# Exercise details
Repeat the data below in full and exactly.

# Supplied material
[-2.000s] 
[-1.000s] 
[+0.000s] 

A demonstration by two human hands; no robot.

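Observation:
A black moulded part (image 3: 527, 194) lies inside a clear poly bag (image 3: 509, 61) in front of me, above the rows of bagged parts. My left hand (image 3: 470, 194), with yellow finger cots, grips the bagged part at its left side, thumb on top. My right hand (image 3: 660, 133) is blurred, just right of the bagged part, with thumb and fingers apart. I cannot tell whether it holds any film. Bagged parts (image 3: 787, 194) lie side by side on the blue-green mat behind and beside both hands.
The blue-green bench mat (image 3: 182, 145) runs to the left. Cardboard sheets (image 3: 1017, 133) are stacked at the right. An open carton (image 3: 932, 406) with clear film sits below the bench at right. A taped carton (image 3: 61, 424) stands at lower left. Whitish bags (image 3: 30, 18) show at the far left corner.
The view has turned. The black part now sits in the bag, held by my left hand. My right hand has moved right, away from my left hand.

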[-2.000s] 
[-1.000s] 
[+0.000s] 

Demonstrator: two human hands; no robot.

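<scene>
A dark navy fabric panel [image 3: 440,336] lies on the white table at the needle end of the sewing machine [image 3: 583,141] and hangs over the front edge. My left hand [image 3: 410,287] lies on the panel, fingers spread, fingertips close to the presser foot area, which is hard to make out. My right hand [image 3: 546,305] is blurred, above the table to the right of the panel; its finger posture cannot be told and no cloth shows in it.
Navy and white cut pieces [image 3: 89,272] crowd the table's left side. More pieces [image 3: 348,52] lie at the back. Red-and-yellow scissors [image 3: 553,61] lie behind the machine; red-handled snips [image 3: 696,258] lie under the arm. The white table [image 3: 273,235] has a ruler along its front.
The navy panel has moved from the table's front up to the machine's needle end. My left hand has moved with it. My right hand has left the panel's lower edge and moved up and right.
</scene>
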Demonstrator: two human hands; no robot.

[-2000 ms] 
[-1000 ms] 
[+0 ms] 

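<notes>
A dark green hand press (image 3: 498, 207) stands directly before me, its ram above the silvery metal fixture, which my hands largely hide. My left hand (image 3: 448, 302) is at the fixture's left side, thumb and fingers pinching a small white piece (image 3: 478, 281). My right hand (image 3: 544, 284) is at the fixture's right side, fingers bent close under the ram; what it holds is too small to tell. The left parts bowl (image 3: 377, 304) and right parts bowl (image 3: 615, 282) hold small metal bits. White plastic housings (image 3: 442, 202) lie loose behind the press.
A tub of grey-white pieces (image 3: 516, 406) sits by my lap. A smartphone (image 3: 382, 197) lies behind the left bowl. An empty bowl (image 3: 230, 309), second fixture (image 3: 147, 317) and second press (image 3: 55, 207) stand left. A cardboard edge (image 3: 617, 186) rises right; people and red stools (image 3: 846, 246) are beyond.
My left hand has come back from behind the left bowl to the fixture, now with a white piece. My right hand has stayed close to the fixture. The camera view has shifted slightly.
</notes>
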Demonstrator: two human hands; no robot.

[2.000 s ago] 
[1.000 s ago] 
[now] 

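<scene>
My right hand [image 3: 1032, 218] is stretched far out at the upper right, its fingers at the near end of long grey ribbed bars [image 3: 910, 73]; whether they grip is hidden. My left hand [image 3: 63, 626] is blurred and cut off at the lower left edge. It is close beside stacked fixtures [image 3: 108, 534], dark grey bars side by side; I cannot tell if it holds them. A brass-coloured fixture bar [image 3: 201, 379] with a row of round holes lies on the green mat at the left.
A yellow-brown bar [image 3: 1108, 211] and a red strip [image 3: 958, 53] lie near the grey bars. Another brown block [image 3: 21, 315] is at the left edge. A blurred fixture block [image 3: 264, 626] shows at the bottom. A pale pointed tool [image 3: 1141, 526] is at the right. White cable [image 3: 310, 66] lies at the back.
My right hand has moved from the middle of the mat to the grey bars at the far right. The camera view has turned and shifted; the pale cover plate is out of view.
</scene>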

# Output below
[-2.000s] 
[-1.000s] 
[+0.000s] 

A demonstration by two human hands; no robot.

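Observation:
A black moulded part (image 3: 527, 194) lies inside a clear poly bag (image 3: 509, 61) in front of me, above the rows of bagged parts. My left hand (image 3: 470, 194), with yellow finger cots, grips the bagged part at its left side, thumb on top. My right hand (image 3: 660, 133) is blurred, just right of the bagged part, with thumb and fingers apart. I cannot tell whether it holds any film. Bagged parts (image 3: 787, 194) lie side by side on the blue-green mat behind and beside both hands.
The blue-green bench mat (image 3: 182, 145) runs to the left. Cardboard sheets (image 3: 1017, 133) are stacked at the right. An open carton (image 3: 932, 406) with clear film sits below the bench at right. A taped carton (image 3: 61, 424) stands at lower left. Whitish bags (image 3: 30, 18) show at the far left corner.
The view has turned. The black part now sits in the bag, held by my left hand. My right hand has moved right, away from my left hand.
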
[-2.000s] 
[-1.000s] 
[+0.000s] 

Demonstrator: two human hands; no robot.

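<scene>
A dark navy fabric panel [image 3: 440,336] lies on the white table at the needle end of the sewing machine [image 3: 583,141] and hangs over the front edge. My left hand [image 3: 410,287] lies on the panel, fingers spread, fingertips close to the presser foot area, which is hard to make out. My right hand [image 3: 546,305] is blurred, above the table to the right of the panel; its finger posture cannot be told and no cloth shows in it.
Navy and white cut pieces [image 3: 89,272] crowd the table's left side. More pieces [image 3: 348,52] lie at the back. Red-and-yellow scissors [image 3: 553,61] lie behind the machine; red-handled snips [image 3: 696,258] lie under the arm. The white table [image 3: 273,235] has a ruler along its front.
The navy panel has moved from the table's front up to the machine's needle end. My left hand has moved with it. My right hand has left the panel's lower edge and moved up and right.
</scene>
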Demonstrator: two human hands; no robot.

[-2000 ms] 
[-1000 ms] 
[+0 ms] 

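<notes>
A dark green hand press (image 3: 498, 207) stands directly before me, its ram above the silvery metal fixture, which my hands largely hide. My left hand (image 3: 448, 302) is at the fixture's left side, thumb and fingers pinching a small white piece (image 3: 478, 281). My right hand (image 3: 544, 284) is at the fixture's right side, fingers bent close under the ram; what it holds is too small to tell. The left parts bowl (image 3: 377, 304) and right parts bowl (image 3: 615, 282) hold small metal bits. White plastic housings (image 3: 442, 202) lie loose behind the press.
A tub of grey-white pieces (image 3: 516, 406) sits by my lap. A smartphone (image 3: 382, 197) lies behind the left bowl. An empty bowl (image 3: 230, 309), second fixture (image 3: 147, 317) and second press (image 3: 55, 207) stand left. A cardboard edge (image 3: 617, 186) rises right; people and red stools (image 3: 846, 246) are beyond.
My left hand has come back from behind the left bowl to the fixture, now with a white piece. My right hand has stayed close to the fixture. The camera view has shifted slightly.
</notes>
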Demonstrator: two human hands; no robot.

[2.000 s ago] 
[1.000 s ago] 
[now] 

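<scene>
My right hand [image 3: 1032, 218] is stretched far out at the upper right, its fingers at the near end of long grey ribbed bars [image 3: 910, 73]; whether they grip is hidden. My left hand [image 3: 63, 626] is blurred and cut off at the lower left edge. It is close beside stacked fixtures [image 3: 108, 534], dark grey bars side by side; I cannot tell if it holds them. A brass-coloured fixture bar [image 3: 201, 379] with a row of round holes lies on the green mat at the left.
A yellow-brown bar [image 3: 1108, 211] and a red strip [image 3: 958, 53] lie near the grey bars. Another brown block [image 3: 21, 315] is at the left edge. A blurred fixture block [image 3: 264, 626] shows at the bottom. A pale pointed tool [image 3: 1141, 526] is at the right. White cable [image 3: 310, 66] lies at the back.
My right hand has moved from the middle of the mat to the grey bars at the far right. The camera view has turned and shifted; the pale cover plate is out of view.
</scene>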

With this, the output is complete.